= Byl's loop =

Cellular automaton

Byl's loop

The Byl's loop is an artificial lifeform similar in concept to Langton's loop. It is a two-dimensional, 5-neighbor cellular automaton with 7 states per cell, and was developed in 1989 by John Byl, from the Department of Mathematical Sciences of Trinity Western University.

== Details ==
The Byl's loop was developed just a few years after Langton's simplification of Codd's automaton, which produced a simpler automaton that would reproduce itself in 151 time-steps. John Byl simplified Langton's automaton further, with an even smaller automaton that reproduced in just 25 time-steps. Byl's automaton consisted of an array of 12 chips—of which 4 or 5 could be counted as the instruction tape—and 43 transition rules, while Langton's device consisted of some 10×15 chips, including an instruction tape of 33 chips, plus some 190 transition rules.

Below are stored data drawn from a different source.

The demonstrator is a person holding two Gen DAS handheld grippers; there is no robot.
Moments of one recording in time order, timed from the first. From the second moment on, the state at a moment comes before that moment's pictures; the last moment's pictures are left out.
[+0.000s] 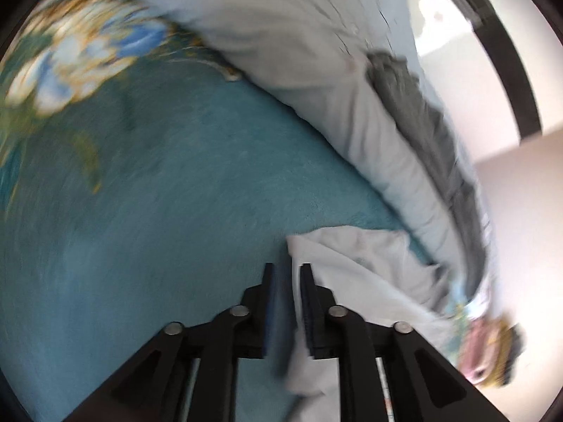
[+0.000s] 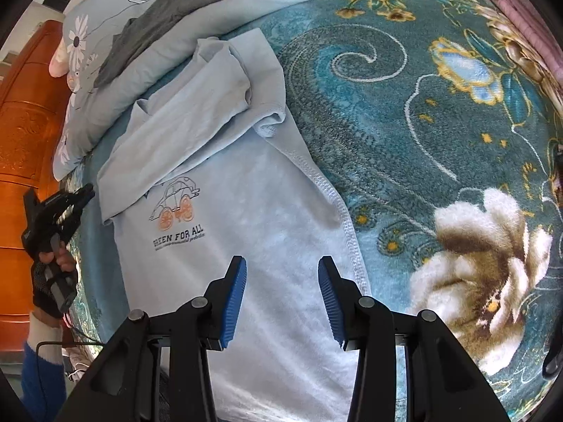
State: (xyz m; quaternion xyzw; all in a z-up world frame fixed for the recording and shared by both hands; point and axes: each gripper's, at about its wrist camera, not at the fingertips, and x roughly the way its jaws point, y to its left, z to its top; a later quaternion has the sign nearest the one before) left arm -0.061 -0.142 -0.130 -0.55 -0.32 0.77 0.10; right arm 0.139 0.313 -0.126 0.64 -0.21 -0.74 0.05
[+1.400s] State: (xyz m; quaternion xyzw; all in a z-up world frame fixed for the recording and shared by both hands) left arm 0.207 -0.092 -0.158 -0.73 -0.24 0.63 0.08; right arm 0.287 0.382 -0.171 0.63 -0.32 -0.70 0.13
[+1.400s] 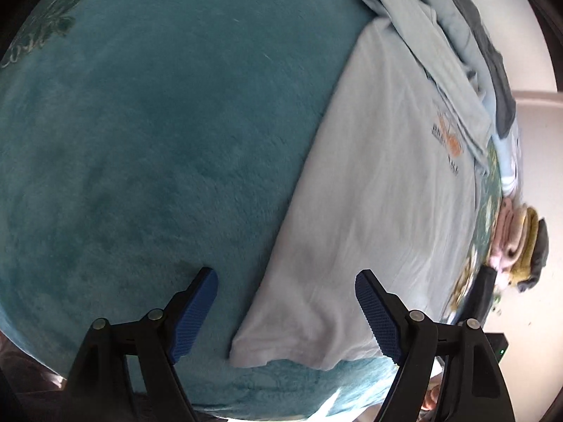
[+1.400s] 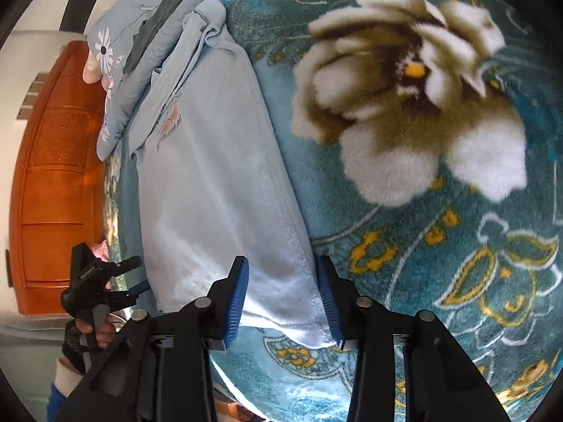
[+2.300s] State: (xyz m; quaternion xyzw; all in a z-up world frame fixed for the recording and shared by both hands) left arm 0.268 -0.020 -0.149 -0.80 -0.02 0.59 0.07; right arm 0.310 0.374 -0.163 0.64 -0.31 -0.69 0.13
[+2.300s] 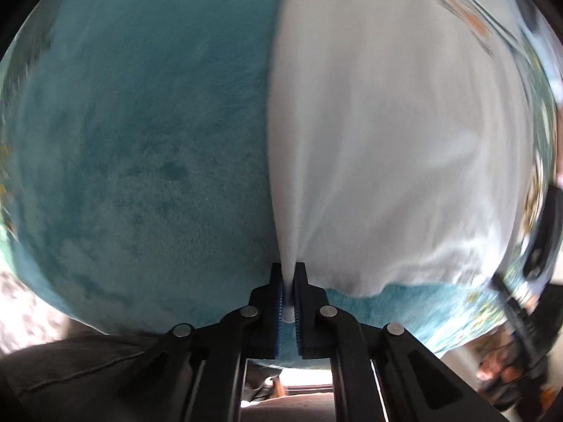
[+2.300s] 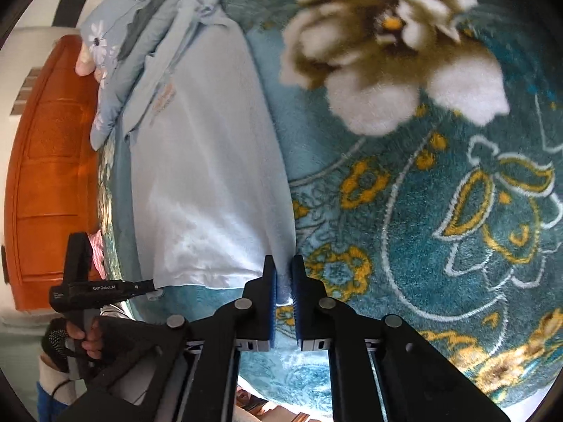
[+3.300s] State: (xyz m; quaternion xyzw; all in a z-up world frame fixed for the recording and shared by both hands) left arm 0.263 -0.146 -0.013 -0.69 -0.24 0.65 0.21; right arm 0.295 0.392 -0.047 0.51 -0.42 -0.70 0.26
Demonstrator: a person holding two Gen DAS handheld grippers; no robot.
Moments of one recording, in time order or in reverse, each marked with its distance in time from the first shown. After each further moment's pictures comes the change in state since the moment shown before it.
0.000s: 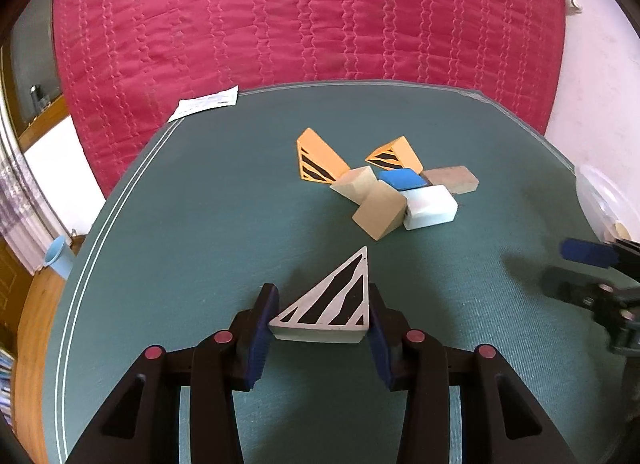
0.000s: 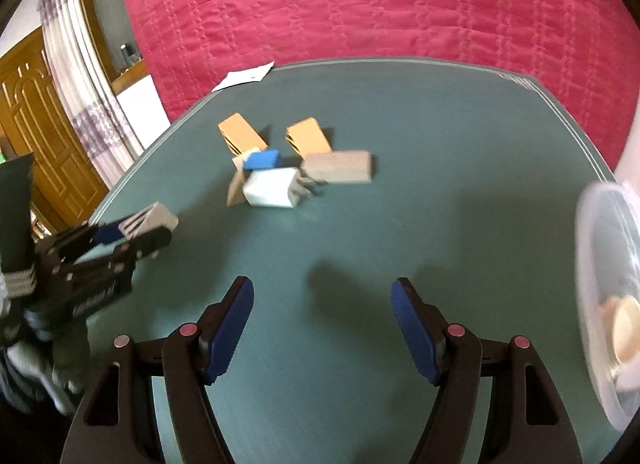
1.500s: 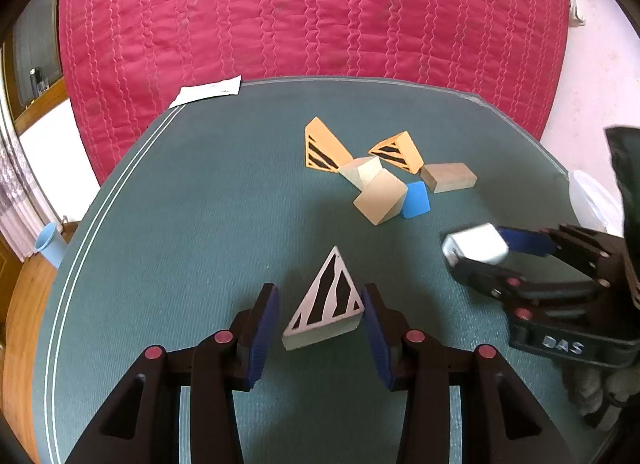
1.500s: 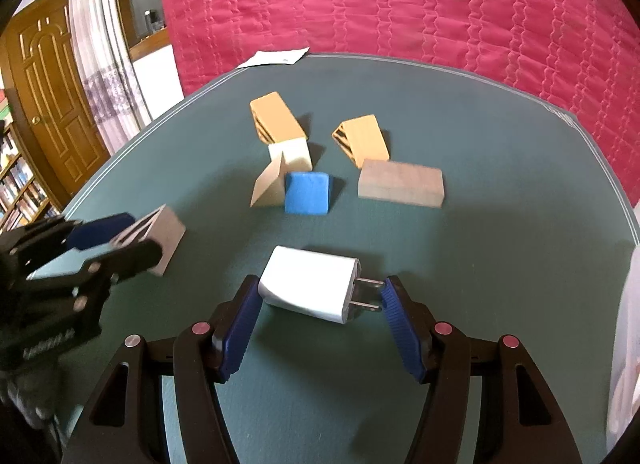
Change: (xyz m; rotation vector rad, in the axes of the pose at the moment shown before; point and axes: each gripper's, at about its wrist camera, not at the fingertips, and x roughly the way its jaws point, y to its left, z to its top) left arm -0.007 0.010 -0.010 -0.037 0.018 -0.045; right arm 0.041 0.039 0.005 -0.135 0.015 -0.010
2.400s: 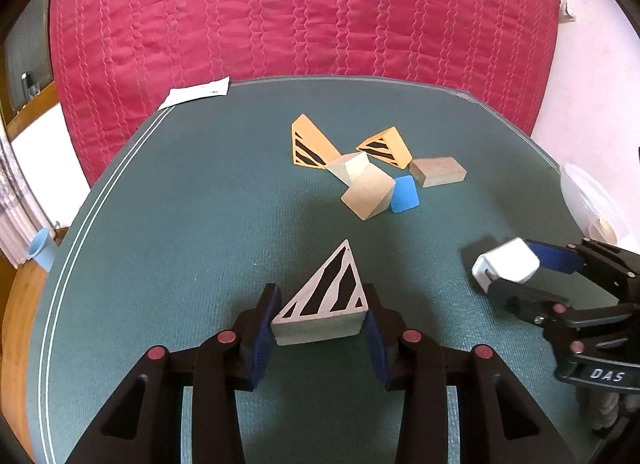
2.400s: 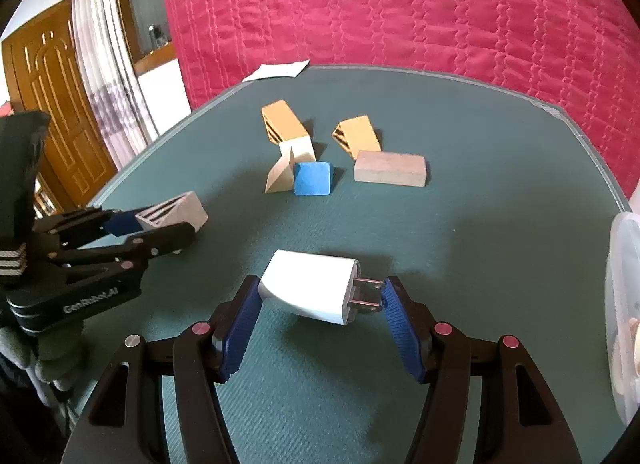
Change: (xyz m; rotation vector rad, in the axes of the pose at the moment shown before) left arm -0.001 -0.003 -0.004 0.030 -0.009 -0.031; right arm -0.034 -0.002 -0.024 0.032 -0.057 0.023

Essentially, the simplification consisted in using fewer cellular states (7 as compared with Langton's 8) and a smaller replicating loop (12 cells as compared with Langton's 86).

In 1989, John Byl devised a self-reproducing automata so small, twelve cells in seven states with forty-three transition rules, that it undermines "von Neumann's 'complexity threshold' separating trivial from non-trivial self-replication" (Sigmund 1993:24).